Nietzsche dijo “Dios ha muerto” y con sus palabras le clavó un puñal al cristianismo. Encendió la polémica, y para destruir aquella frase, sus enemigos se han dedicado durante 130 años a destruirlo a él. Lo han difamado de todas las formas posibles y lo mataron en decenas de miles de ocasiones después de que hubiera muerto dos veces. La primera, de locura. La segunda, por una neumonía. Sin embargo, sus libros, su pensamiento y sus frases siguieron dando vueltas y vueltas por ahí, y se multiplicaron casi hasta el infinito, muy a pesar de la orden de silencio y sangre que algunos impartieron.
Alguna vez dijo que él ya no aspiraba a la felicidad sino a su obra. De alguna manera, su obra era su felicidad. Se aferró tanto a los libros, a sus escritos e ideas, que por su obra lograba olvidar de tanto en tanto sus migrañas, el dolor en los huesos, la acelerada ceguera, el desvarío. Desde niño se entregó por completo a aquello en lo que creía, y si de adulto mató a Dios, en su infancia y durante gran parte de la adolescencia lo veneró. Tal vez su crimen comenzó a gestarse desde la decepción que fue sintiendo cuando comenzó a comprender que nada era como se lo habían dicho.

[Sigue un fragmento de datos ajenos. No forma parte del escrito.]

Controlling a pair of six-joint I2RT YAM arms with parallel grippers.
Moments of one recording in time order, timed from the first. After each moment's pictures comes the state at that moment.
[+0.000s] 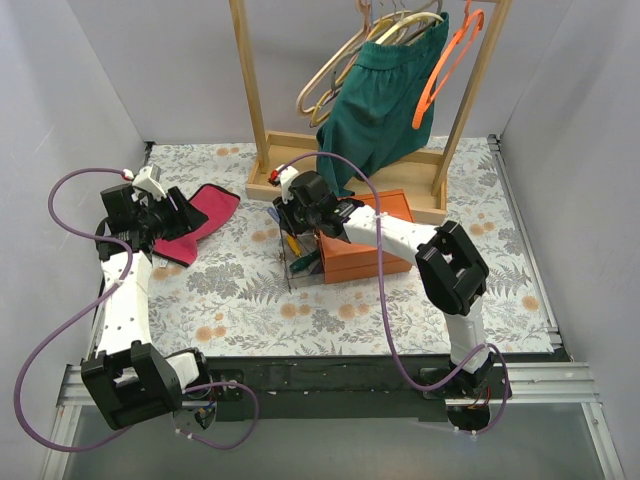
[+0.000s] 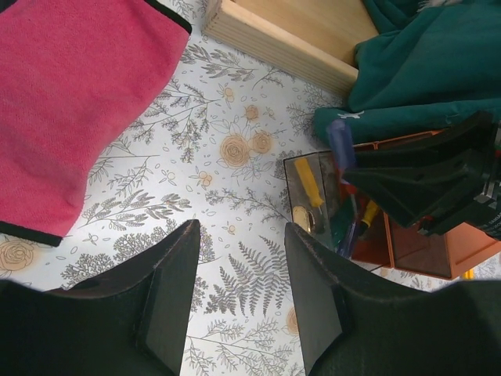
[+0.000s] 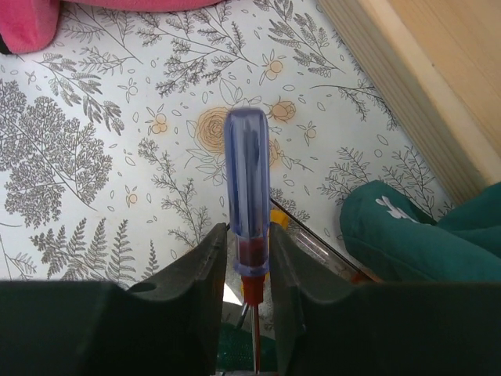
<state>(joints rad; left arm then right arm) 0.30 1.14 0.99 -0.49 0.57 -0.22 0.85 2.01 1.56 -0.15 -0.09 0.05</state>
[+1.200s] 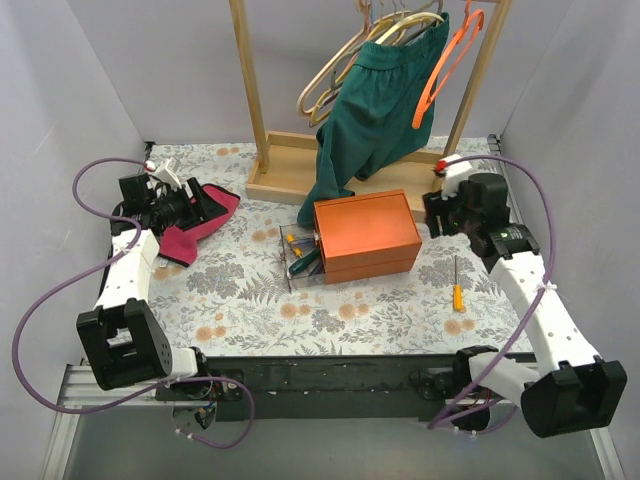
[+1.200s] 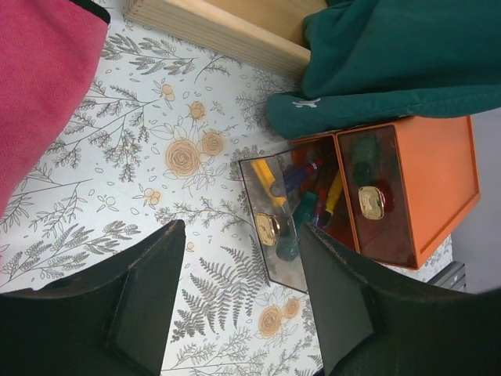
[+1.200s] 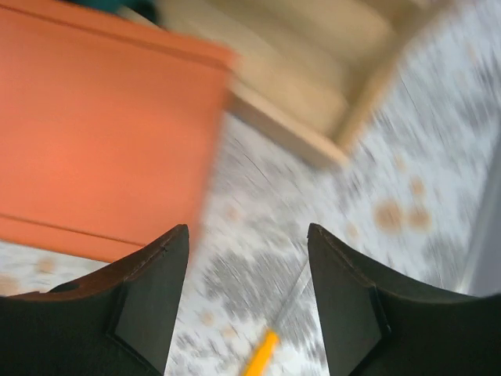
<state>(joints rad) 0.23 1.33 1.02 -0.38 0.72 -0.27 0.27 1.08 1.03 -0.48 -0.14 -0.22</state>
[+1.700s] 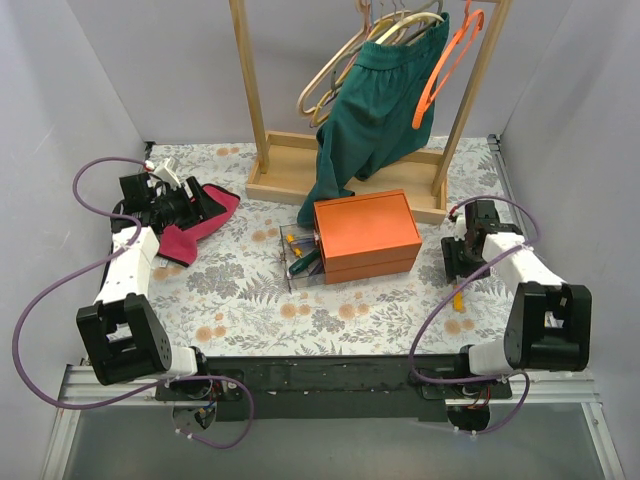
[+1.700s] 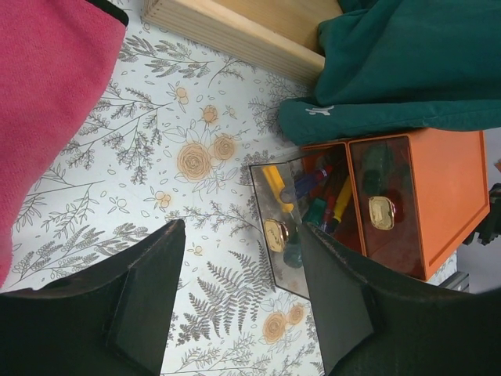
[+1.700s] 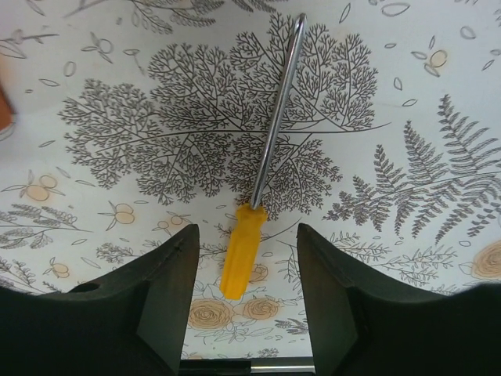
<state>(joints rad) 0.23 1.37 1.04 -0.37 0.69 -0.28 -0.01 1.37 0.84 -0.71 0.01 -0.11</state>
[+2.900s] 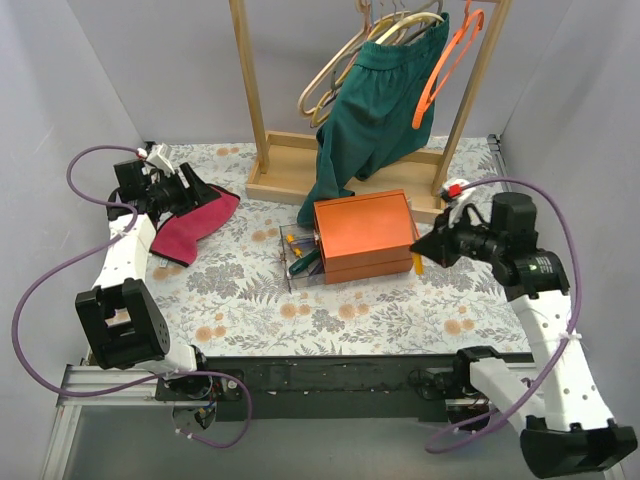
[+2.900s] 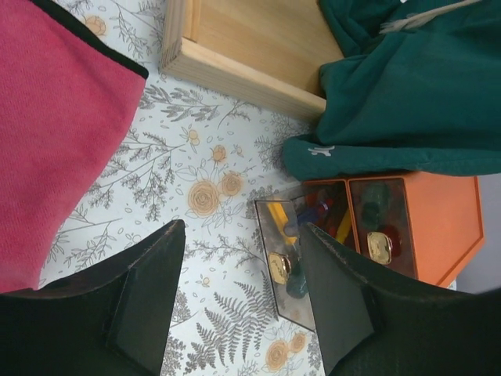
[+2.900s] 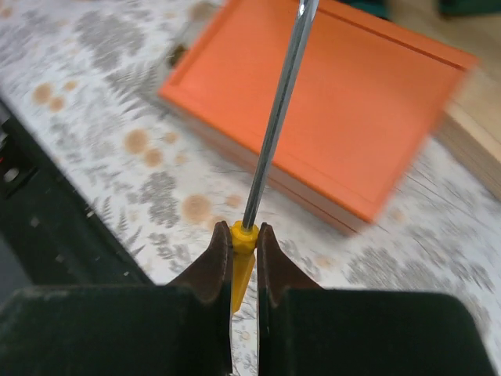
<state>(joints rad) 0.25 1.45 1.14 -0.35 0.67 -0.30 0.06 0.86 1.03 -0.76 -0.65 -0.16</state>
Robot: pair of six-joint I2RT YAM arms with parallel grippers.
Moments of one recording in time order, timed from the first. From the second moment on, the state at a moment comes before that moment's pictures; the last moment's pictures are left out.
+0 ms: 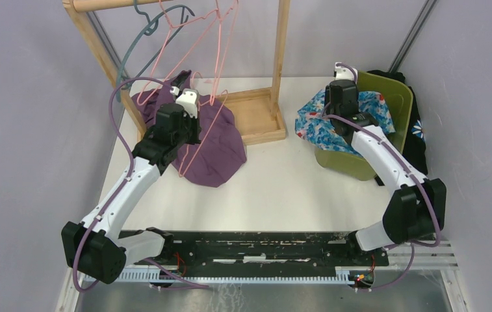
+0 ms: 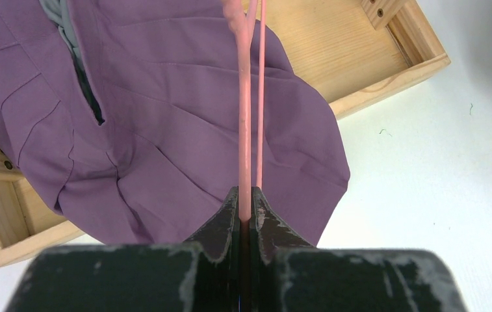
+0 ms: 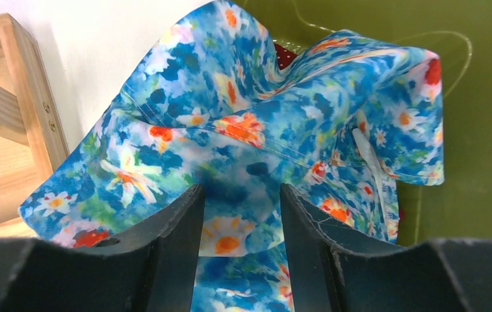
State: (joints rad) left arm -0.36 1.17 1.05 -0.39 -0.08 -0.08; right arm 0.26 1.46 1.24 -0.30 0.49 0.11
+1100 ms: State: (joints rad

Él, que se había educado bajo los preceptos de su padre, el pastor Carl Ludwig Nietzsche. Él, que según Werner Ross, uno de sus biógrafos, parecía entrar en trance cada vez que escuchaba El Mesías de Händel, que solía decir que todo era obra de la mano bienhechora y santa de Dios, y que el día de su confirmación le escribió a un amigo, Wilhelm Pinder, “Con la seria promesa entras en la fila de los cristianos adultos que son genios por merecedores del más preciado legado de nuestro Salvador…”, afirmó y subrayó muchos años después que sólo creería en un Dios que “supiese bailar”.
Entonces habló de las tres transformaciones del ser humano. De “Cómo el espíritu se convierte en camello, cómo el camello se convierte en león, y cómo el león, por fin, se convierte en niño”.